This text-based course is a transcript of the live seminar, “Mild Cognitive Impairment: From Diagnosis to Management,” presented by Michelle Bourgeois, Ph.D., CCC-SLP.
>> Michelle Bourgeois: I will start by mentioning that in today's universe, because of the number of people who are now attaining the ripe old age of 65, all of us baby boomers who are getting to that stage in our lives, this particular discussion about mild cognitive impairment is particularly germane. Many of us are worried about the normal aging process and whether or not the types of memory lapses that we are experiencing, on a daily basis undoubtedly, might be a predictor of future serious memory problems. It is really important to figure out if that is the case or not, so we do not have to live in fear of Alzheimer disease. I would like to talk about when things are beginning to be a problem, when to know whether we should be doing something about it, and what we can do about it.
I will talk a little about mild cognitive impairment (MCI), how we diagnose it, the different types, the history and evolution of this diagnostic category, and then share with you an intervention approach I have been happy to be trying out here at the Ohio State University with my student clinicians. Hopefully this will encourage some of you to do this type of a service with our older adults.
When Do We Need to be Worried There is a Problem?
We need to start with talking about what it is that we do know about MCI at this point. This whole diagnostic category of mild cognitive impairment is relatively young. It does span my personal career, but it is not as well known in the literature of Alzheimer disease and other types of dementia. What we do know about mild cognitive impairment, or symptoms of it, suggests we need to pay better attention to it. When there is a gradual progressive cognitive decline, it could portend eventual diagnosis of Alzheimer disease. When cognitive impairment becomes a problem sufficient that it interferes with everyday functioning, our usual typical activities, work or our daily lives, then we need to pay attention. We need to get it checked out.
One thing that is not so clear in the literature, even today, is knowing specifically when asymptomatic cognitive issues and simple, everyday memory lapses are going to transition to symptomatic pre-dementia phase, an actual MCI phase, and then, eventually, an Alzheimer’s or dementia diagnosis. We are still working on that. At this point, there still is significant uncertainty about the diagnostic process in these early stages.
History of MCI
To give you some history about how the diagnosis of mild cognitive impairment has evolved, back in the late '80s, Barry Reisberg and his colleagues (1988) were beginning to notice that there were people in their stage 3 on the Global Deterioration Scale that were evidencing some mild memory issues, but not ones that were sufficient enough to be concerned about dementia. Morrison and colleagues, in 1993, began to use their clinical dementia rating scale and sorted out people who were either a 0 or a 0.5 on the CDR as deserving of a look at what types of problems they were experiencing. Both of these categories of people were complaining about memory problems, and their families were concerned about it. We were beginning, at that point, to think that we needed to pay better attention to what people in these earlier stages were experiencing, which led to Petersen, Smith, Waring, Tangalos, and Kokmen (1999) being more systematic about coming up with some criteria. The criteria they developed included memory complaints on the part of the individual. These individuals, just like most older adults who are beginning to memory lapses, especially word-finding problems and other aggravating memory lapses, were coming to the physicians and complaining about some things.

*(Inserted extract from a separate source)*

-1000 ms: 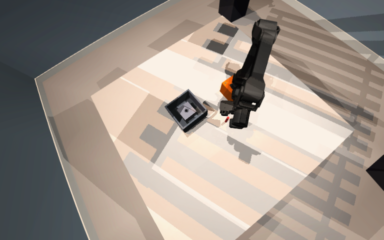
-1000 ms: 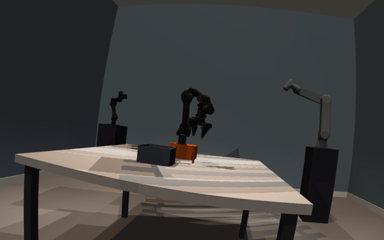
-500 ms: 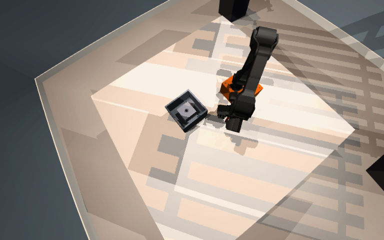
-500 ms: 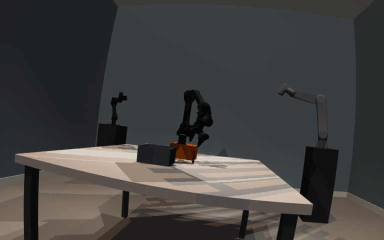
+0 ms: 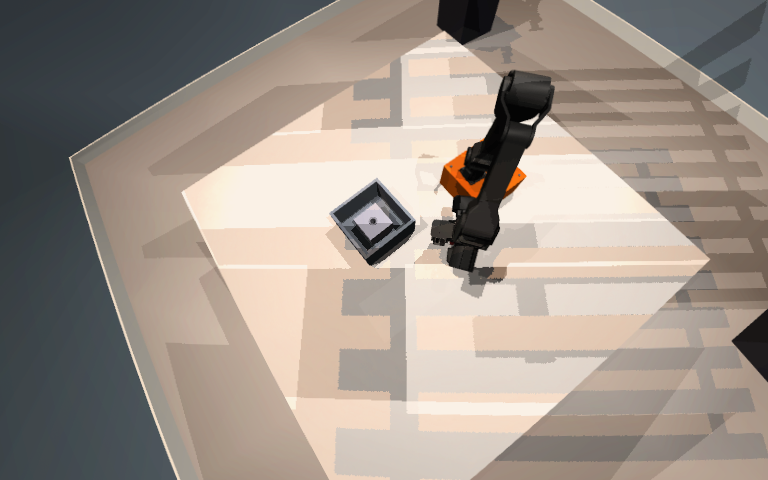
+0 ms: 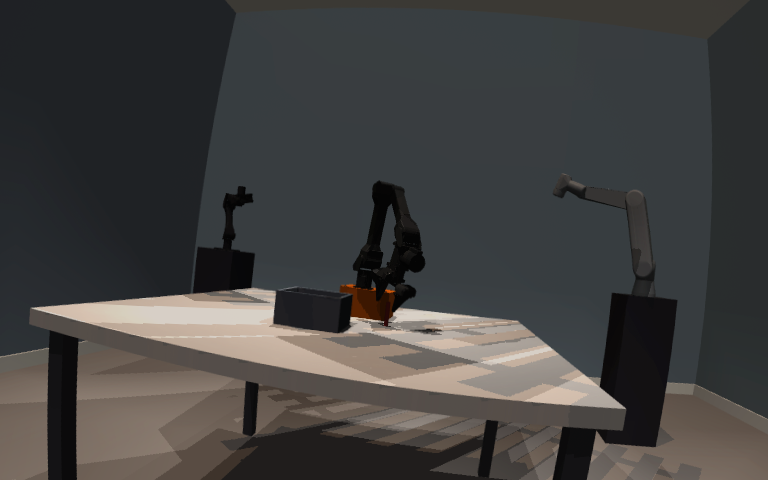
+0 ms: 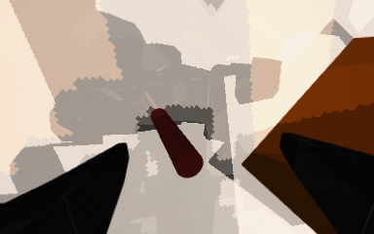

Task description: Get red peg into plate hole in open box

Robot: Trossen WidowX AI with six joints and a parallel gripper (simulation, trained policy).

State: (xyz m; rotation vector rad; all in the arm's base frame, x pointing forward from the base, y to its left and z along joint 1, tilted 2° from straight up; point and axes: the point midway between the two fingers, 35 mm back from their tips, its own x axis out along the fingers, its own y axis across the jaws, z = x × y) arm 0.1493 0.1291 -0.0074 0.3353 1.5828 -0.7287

In order for the diagnostic category of mild cognitive impairment to be considered, a neurologist decided that these memory complaints needed to be corroborated by a family member, another informant, just to ascertain that these were reliable complaints, things that happened on a reliable basis and were observable. In addition, these memory complaints then would trigger a memory evaluation, and there needed to be a documented memory impairment in order to be considered within this diagnostic category. In addition, the big concern about coming up with this criteria is that we are not inadvertently diagnosing or prematurely diagnosing a problem when it is not actually there. What is important is when there are other cognitive tasks that are evaluated, the ones that were not memory related such as executive functioning task, language tasks, and other cognitive tasks, needed to be within the range of normal performance. That was also reflected in the fact that activities of daily living would be unaffected or preserved. People were able to complete their activities of daily living without assistance. These last two criteria are largely the factors that lead to a diagnosis of non-dementia, not demented. When people cannot perform daily living activities, and they do have a variety of cognitive deficits that span memory and non-memory activities, the person is more likely to have a diagnosis of dementia.